In response to concerns that CDT and others raised, the House Intelligence Committee has agreed to support several important privacy improvements to the Cyber Intelligence Sharing and Protection Act (CISPA). Other issues we raised—the flow of Internet data directly to the National Security Agency (NSA) and the use of information for purposes unrelated to cybersecurity—are not addressed by the amendments the Committee is supporting. We support amendments to address these unresolved concerns.
Improvements Supported by the Committee
1. On the question of intellectual property and whether CISPA is some kind of backdoor SOPA, the Committee made changes in its April 16, 2012 discussion draft that we think should put that issue to rest.
2. On the definition of the information that ISPs and others can share with the federal government (“cyber threat information”), the Committee has agreed to support a proposed amendment making improvements. In particular, the proposed amendment deletes language that encompassed “information pertaining to the protection of a system or network.” The new definition is limited to “information directly pertaining to” a vulnerability, a threat, an effort to degrade, disrupt or destroy a system or network, or an effort to gain unauthorized access to a system or network. This is an important change. We believe it would preclude interpretation of the bill to permit the sharing of entire communications streams with the government.

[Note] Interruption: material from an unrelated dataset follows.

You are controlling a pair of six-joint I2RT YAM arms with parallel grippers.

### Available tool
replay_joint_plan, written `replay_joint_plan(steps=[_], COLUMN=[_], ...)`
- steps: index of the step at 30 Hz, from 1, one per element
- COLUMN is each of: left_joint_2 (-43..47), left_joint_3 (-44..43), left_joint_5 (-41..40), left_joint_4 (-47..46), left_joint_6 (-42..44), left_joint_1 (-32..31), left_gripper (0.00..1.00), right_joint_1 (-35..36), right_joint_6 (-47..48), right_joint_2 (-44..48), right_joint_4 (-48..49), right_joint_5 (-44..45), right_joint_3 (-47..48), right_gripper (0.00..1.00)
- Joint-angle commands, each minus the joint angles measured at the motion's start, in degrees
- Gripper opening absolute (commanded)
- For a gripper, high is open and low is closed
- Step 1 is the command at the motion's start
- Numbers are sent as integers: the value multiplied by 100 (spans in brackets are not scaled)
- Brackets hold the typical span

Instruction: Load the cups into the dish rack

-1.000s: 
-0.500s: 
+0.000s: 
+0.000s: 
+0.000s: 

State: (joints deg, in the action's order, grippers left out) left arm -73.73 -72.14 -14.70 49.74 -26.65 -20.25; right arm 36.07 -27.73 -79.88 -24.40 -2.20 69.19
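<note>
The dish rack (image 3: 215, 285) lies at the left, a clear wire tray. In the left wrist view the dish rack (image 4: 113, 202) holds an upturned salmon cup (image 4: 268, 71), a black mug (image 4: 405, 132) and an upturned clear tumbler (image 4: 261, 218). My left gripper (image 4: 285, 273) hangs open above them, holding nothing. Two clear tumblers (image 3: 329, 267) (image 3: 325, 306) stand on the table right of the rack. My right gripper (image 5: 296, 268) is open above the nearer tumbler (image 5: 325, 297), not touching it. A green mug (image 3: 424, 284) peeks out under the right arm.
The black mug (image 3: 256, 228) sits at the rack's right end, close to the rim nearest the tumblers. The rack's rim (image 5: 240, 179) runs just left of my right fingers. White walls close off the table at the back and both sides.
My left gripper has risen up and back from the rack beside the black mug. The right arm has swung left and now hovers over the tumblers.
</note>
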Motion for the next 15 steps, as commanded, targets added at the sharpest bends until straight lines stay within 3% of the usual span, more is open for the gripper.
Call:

3. Another concern we raised with respect to the definition of the information that could be shared was whether the reference to “efforts to gain unauthorized access” in the bill’s definition of “cyber threat information” could include conduct such as using a social networking site in violations of its terms of service. The Committee has agreed to support an amendment to make it clear that cybersecurity threats do not include actions solely involving violations of consumer terms of service or licensing agreements.
4. Another improvement the Committee previously made may bring some valuable oversight to the implementation of the bill – the bill includes a provision requiring the Inspector General for the Intelligence Community to conduct an annual review of, and file an unclassified report on, the use of cyber threat information for non-cybersecurity purposes, on other actions taken on the basis of shared information, and on the privacy and civil liberties impact of the information sharing authorized under the bill.
5. Another improvement in the bill is language specifically stating that the Federal government may not affirmatively search cyber threat information shared with the government except for cybersecurity and national security purposes. This would prevent data mining for law enforcment purposes of cybersecurity information shared with the government by the private sector.
6. The bill uses the term “cybersecurity systems,” stating that service providers can use “cybersecurity systems” to identify and obtain cyber threat information, which can then be shared automatically with the government. We believe that “cybersecurity systems” is vaguely defined. We supported more explicit language authorizing system operators to monitor their systems and networks. In particular, we were concerned that “cybersecurity systems” included the government’s EINSTEIN systems, designed with the aid of NSA. To address specifically our concern about EINSTEIN, the Committee is supporting an amendment that would make it clear that the bill does not authorize use of EINSTEIN on private sector networks. This is an important improvement.
The Committee has also agreed to support an amendment making it clear that the liability protection afforded to private companies related to using cybersecurity systems extends only to using those systems to identify and obtain cyber threat information.
8. The Committee has agreed to support an amendment requiring the government to notify an ISP or other entity when it is providing information that exceeds the definition of cyber threat information. As a practical matter, once so notified, the private sector entity cannot continue disclosing such extraneous data to the government. The amendment would also make it clear that the government cannot retain or use information for any purpose not authorized by the statute, but the breadth of use permitted is broad, as we explain below.
9. The bill includes a provision stating that the Federal government cannot require a private entity to share information with the government and cannot condition the sharing of the government’s cybersecurity information with a private entity on that entity’s providing information back to the government.
Fundamental Flaws Remain
1. In terms of who the information can be shared with, the amendment allows information to flow from ISPs and other service providers directly to the NSA. This is a fundamental remaining concern, since the bill could result in the NSA having a wider window into traffic on private sector networks.
2. The bill allows the information that the private sector shares with the government to be used for national security purposes unrelated to cybersecurity. This, too, is a remaining fundamental concern for us.
In sum, good progress has been made. The Committee listened to our concerns and has made important privacy improvements and we applaud the Committee for doing so. However, the bill falls short because of the remaining concerns – the flow of internet data directly to the NSA and the use of information for purposes unrelated to cybersecurity. We support amendments to address these concerns. Recognizing the importance of the cybersecurity issue, in deference to the good faith efforts made by Chairman Rogers and Ranking Member Ruppersberger, and on the understanding that amendments will be considered by the House to address our concerns, we will not oppose the process moving forward in the House. We will focus on the amendments and subsequently on the Senate.